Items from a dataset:

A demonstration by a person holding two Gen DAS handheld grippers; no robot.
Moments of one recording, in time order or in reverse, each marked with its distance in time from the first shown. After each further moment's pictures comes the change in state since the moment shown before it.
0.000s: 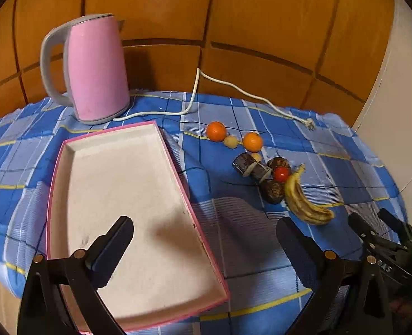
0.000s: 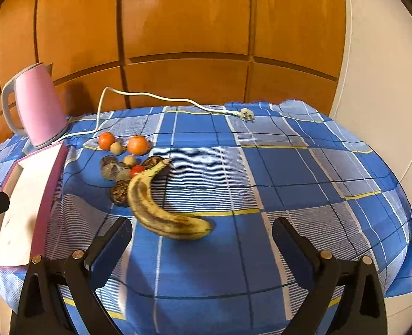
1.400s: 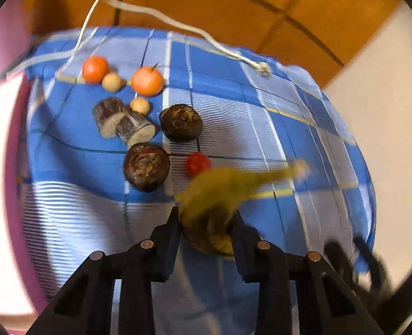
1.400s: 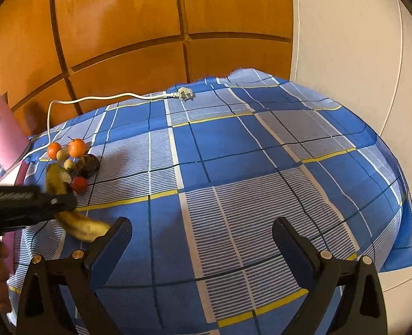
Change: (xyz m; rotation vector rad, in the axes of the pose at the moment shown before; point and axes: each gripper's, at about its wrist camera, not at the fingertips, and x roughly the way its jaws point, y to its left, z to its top) left arm 0.096 -0.131 0.000 -0.003 0.276 -0.248; right arm 0.013 -0.096 -0.020 0.175 0.065 -0.064
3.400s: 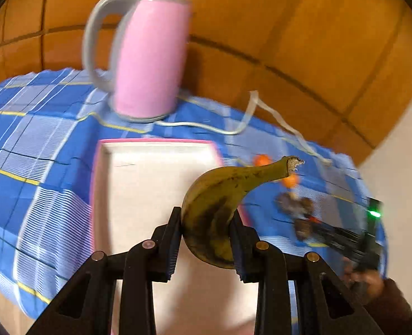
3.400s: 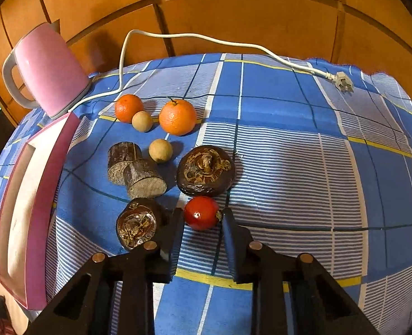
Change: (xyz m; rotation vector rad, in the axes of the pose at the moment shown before) left arm -0.149 0.223 0.005 -0.219 -0.278 0.161; right arm 0.115 0.161 0.047 -0.294 0.251 0.337
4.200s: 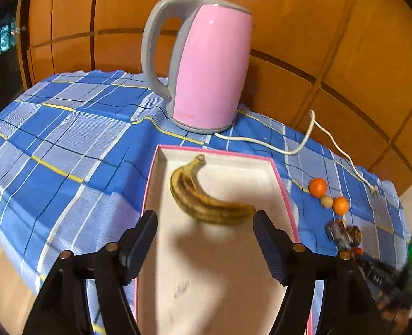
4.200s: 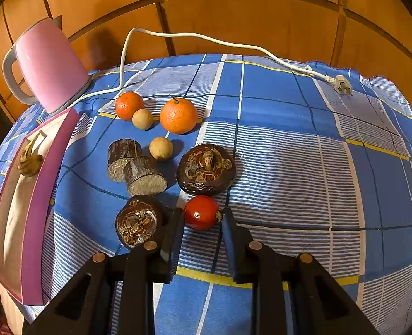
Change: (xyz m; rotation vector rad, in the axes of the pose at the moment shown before) left arm -0.005 0.017 -0.009 -0.090 -0.102 0.226; right arm -0.003 0.002 -0.003 -0.013 -0.005 -0.017
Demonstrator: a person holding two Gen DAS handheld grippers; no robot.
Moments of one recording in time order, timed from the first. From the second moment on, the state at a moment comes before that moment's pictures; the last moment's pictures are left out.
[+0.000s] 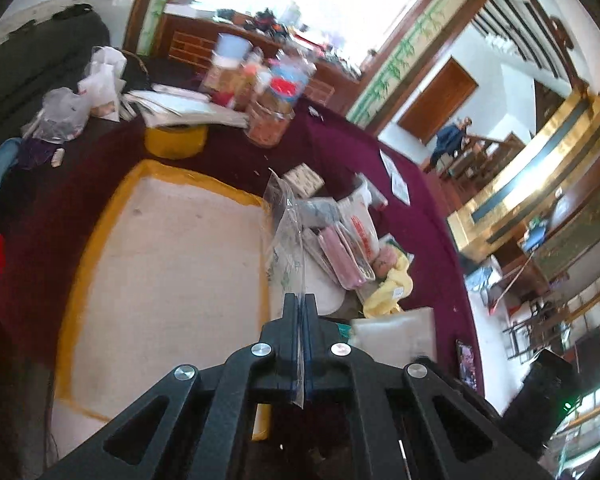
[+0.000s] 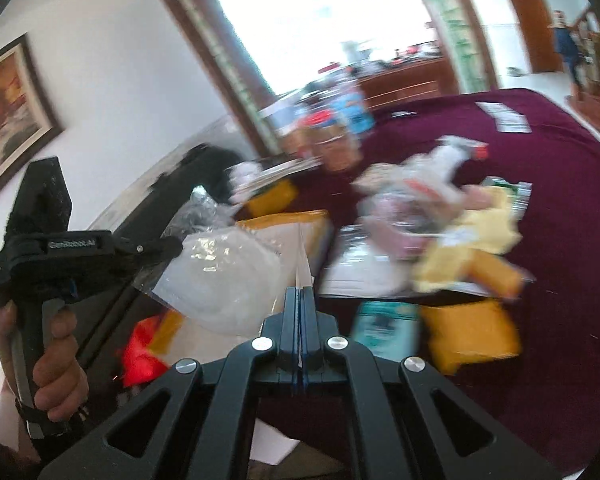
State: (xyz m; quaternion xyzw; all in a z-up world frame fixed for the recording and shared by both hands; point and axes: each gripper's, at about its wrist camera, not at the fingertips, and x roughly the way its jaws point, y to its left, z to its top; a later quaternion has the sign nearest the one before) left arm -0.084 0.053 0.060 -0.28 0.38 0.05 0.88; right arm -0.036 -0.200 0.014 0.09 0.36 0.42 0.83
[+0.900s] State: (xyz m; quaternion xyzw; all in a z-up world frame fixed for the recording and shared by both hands) left arm -0.078 0.070 -0.011 -0.10 0.49 0.11 0.86; right arm -0.022 -0.067 -0.064 0.07 0.49 0.45 0.74
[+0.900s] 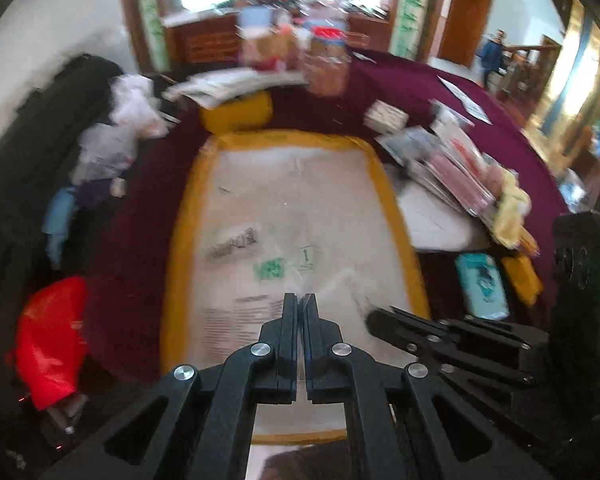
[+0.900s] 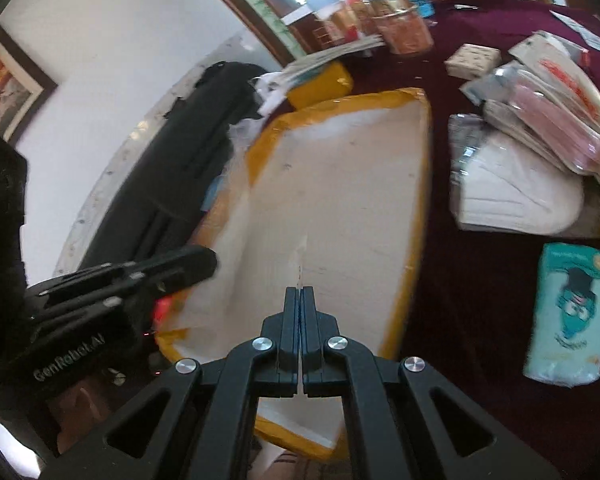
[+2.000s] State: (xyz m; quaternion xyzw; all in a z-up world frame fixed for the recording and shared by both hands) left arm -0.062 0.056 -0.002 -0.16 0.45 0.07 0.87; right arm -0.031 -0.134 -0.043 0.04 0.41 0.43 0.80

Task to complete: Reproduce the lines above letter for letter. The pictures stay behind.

Response to this task:
A demonstration by a person holding two Gen DAS handheld grippers; no robot.
Moments of one recording, in time order or in reverse, each marked with its distance in time from the first shown. After each further moment's pictures comes the change in state since the moment shown before it.
0.000s: 
0.000s: 
1.400s: 
1.400s: 
Change: (xyz m; rotation vector rad, in the axes of the pose at the moment shown before; point and axes: each gripper's, at about its wrist camera, not at the fingertips, and x roughly the way its jaws point, y to its left, z to its top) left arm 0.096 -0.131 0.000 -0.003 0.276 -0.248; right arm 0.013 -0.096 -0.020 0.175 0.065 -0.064
3.400s: 
3.400s: 
Change: (xyz m; rotation vector rad, in the axes of the pose at the moment shown before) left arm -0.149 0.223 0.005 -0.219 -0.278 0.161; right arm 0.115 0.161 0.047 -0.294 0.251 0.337
4.200s: 
4.200s: 
Change: (xyz m; rotation vector rad, in the axes of the pose at the moment shown before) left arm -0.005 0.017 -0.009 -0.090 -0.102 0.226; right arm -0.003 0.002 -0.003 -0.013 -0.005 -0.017
Demonstrator: a person holding two Gen DAS handheld grippers; no robot.
Moments of one recording in time order, timed from the first. From the second moment on, the state at a moment comes before that moment's pictures; the last moment's pictures are left out.
[+0.000s] 
[+0.000s] 
State: (xyz m; quaternion xyzw; all in a z-up world frame fixed for the recording and shared by both hands; point and axes: each gripper's, at about its wrist camera, not at the fingertips, and x roughly the way its jaws point, y to its left, z to its top; a later quaternion has the sign nearest the one before) left arm -0.084 0.053 0.060 -0.28 0.38 0.05 0.88; right arm -0.036 -0.200 0.014 0.09 0.36 0.42 0.83
[+0.900s] State: (xyz m; quaternion xyzw; all in a z-up world frame fixed for the recording and shared by both hands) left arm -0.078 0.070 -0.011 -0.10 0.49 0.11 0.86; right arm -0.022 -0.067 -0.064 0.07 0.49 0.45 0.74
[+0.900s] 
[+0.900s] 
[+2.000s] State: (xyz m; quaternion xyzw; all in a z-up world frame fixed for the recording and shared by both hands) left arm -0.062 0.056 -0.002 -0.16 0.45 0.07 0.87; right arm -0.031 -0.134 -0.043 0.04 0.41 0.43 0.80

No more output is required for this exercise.